Together these data suggest that the proposed genus “Ca. Aquarickettsia” broadly associates with corals and with many members of the non-bilaterian metazoan phyla (Placozoa, Porifera, Cnidaria, and Ctenophora), as well as the even more ancient protists. This broad host range is not uncommon in Rickettsiales: many species of this family (notably, Wolbachia spp.) are able to switch hosts, infecting both vertebrate and invertebrate hosts while still maintaining virulence [75, 100].

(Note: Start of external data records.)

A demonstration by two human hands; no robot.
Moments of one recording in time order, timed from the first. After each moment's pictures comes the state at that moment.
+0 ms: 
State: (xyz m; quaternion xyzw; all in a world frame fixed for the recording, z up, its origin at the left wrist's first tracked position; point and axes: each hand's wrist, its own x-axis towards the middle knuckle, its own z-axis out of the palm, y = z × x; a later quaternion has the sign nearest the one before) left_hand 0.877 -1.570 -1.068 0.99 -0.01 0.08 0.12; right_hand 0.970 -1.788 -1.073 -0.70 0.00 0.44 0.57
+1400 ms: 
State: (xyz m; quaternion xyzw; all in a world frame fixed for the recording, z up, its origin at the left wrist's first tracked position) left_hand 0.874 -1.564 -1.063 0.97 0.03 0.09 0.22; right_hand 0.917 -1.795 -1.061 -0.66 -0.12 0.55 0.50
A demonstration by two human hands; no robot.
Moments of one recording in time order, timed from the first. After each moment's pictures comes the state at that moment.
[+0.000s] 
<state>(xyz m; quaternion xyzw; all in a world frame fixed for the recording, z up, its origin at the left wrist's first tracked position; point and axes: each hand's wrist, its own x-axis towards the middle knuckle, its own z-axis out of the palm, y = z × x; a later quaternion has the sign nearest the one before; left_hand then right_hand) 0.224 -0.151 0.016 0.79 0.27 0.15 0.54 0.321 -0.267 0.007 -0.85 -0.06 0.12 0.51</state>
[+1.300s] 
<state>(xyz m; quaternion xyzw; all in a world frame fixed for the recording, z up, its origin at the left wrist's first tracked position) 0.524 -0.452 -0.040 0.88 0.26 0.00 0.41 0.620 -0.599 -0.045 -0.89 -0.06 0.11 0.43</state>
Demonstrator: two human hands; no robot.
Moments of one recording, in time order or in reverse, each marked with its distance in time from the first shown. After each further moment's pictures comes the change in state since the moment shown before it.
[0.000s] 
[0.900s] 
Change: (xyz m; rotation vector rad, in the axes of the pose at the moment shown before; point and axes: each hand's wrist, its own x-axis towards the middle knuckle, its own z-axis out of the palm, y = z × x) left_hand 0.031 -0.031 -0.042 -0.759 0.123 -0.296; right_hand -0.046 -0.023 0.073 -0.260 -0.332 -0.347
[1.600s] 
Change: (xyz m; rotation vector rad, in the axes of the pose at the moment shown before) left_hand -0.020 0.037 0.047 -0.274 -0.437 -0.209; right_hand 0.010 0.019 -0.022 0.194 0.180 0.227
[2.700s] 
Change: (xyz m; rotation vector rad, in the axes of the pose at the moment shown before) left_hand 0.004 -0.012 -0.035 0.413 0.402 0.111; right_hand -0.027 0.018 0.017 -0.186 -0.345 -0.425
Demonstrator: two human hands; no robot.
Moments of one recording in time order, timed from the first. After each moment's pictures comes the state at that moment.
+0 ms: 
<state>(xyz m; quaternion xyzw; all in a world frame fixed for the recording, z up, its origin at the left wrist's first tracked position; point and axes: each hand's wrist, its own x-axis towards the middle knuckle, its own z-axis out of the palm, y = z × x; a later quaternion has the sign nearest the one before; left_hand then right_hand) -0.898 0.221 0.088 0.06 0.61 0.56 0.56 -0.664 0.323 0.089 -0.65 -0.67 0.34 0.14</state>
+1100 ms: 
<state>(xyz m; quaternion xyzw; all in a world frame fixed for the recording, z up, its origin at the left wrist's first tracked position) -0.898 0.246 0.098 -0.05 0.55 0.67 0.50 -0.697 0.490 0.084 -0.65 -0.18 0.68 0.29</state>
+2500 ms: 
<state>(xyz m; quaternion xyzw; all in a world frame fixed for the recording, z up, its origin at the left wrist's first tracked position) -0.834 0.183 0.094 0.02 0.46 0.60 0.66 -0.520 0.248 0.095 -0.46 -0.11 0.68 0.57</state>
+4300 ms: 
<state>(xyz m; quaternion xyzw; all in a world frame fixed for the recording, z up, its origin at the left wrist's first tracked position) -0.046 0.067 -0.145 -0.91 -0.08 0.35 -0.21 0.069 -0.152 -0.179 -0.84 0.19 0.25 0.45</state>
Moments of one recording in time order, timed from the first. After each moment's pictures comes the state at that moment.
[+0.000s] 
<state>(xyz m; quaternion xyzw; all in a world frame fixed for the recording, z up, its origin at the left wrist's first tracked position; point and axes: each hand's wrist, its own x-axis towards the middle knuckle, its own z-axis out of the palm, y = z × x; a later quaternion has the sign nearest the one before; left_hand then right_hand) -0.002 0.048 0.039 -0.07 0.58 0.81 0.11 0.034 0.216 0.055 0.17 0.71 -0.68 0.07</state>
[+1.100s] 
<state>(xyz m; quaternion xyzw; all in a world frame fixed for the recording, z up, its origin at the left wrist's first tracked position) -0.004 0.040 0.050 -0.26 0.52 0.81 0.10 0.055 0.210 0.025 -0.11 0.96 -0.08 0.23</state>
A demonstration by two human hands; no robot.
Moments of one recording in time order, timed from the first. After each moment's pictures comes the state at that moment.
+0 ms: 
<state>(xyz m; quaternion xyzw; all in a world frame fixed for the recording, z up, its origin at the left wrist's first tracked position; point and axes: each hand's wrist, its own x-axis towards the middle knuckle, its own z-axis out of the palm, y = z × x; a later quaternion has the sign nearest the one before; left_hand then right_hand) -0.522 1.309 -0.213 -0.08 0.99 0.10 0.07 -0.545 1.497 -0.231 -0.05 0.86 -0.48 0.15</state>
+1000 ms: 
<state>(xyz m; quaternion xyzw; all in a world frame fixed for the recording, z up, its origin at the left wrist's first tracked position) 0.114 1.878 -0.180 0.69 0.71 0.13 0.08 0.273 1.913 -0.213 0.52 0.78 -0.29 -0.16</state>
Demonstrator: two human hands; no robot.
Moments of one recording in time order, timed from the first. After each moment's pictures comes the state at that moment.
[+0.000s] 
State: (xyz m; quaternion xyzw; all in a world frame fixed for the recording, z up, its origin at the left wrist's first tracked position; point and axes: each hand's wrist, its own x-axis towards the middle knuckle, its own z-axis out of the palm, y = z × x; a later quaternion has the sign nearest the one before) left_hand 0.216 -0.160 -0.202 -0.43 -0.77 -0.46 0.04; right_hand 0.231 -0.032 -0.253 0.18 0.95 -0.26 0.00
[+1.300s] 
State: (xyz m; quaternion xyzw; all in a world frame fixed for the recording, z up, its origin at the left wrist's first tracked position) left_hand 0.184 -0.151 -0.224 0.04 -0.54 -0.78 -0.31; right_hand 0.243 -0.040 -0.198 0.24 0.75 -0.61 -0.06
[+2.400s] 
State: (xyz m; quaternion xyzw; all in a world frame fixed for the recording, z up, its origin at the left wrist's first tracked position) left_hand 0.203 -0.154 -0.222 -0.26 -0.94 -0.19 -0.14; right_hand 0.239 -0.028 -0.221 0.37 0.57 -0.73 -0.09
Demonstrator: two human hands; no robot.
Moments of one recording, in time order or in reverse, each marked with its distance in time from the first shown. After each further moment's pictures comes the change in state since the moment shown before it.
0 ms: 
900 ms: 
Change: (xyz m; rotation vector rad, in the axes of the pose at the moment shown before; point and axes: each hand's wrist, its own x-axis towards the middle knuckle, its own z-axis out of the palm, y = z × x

“Candidatus Aquarickettsia” may drive disease events under nutrient-replete conditions

We characterized the genome and metabolic capabilities of “Ca. A. rohweri,” a novel bacterium in a new genus of Rickettsiales that is found globally distributed in corals and sponges and also associates with protists and placozoans. As its proposed name suggests, the genus “Ca. Aquarickettsia” is primarily associated with marine-dwelling organisms. Based on the metabolic capabilities of “Ca. A. rohweri,” we postulate that this group of parasitic organisms plays a role in coral disease development. Previously, we reported evidence that inorganic nutrient exposure increased “Ca. A. rohweri” populations, reduced coral growth [3], and increased host tissue loss and mortality [2]. Based on this evidence and the presence of nutrient-sensing genes, we hypothesize that exposure to nitrate and ammonium leads to a transition in the role of “Ca. A. rohweri” from commensal to parasitic in coral hosts (Fig. 8). We hypothesize that “Ca. A. rohweri” detects nutrient enrichment through NtrY-NtrX, triggering other functions such as cell growth and division or the upregulation of transporters to acquire more metabolites from the host. As nutrient enrichment also allows the coral host and algal symbiont to produce more N-rich amino acids and proteins, surplus resources could easily be scavenged by the parasite. Last, we hypothesize that in nutrient-replete conditions, the presence of surplus nitrogen metabolites encourages the proliferation of this parasite to levels that may overwhelm host metabolic capabilities (Fig. 8).

Fig. 8
figure 8

Model of predicted interactions between species of “Candidatus Aquarickettsia” with invertebrate host and how interactions are altered by nutrient input

Rickettsiales have been implicated in coral disease for more than 25 years. However, their presence in seemingly healthy corals has led to doubt that they are the primary pathogen responsible for white-band disease. We show here that “Ca. A rohweri” is globally associated with many coral hosts, and possesses the genomic capacity to parasitize the coral holobiont for amino acids and ATP. We also previously showed that in response to nutrient enrichment, these parasites proliferate and reduce coral growth. Thus through shifts in its population dynamics “Ca. A rohweri” may leave the host more susceptible to other opportunistic pathogens leading to disease. Alternatively, “Ca. A rohweri” may serve as a primary pathogen, although this still remains speculative. As nutrient pollution increasingly affects reefs, we suspect that parasites within the proposed genus will proliferate and may contribute to heightened vulnerability to disease and mortality.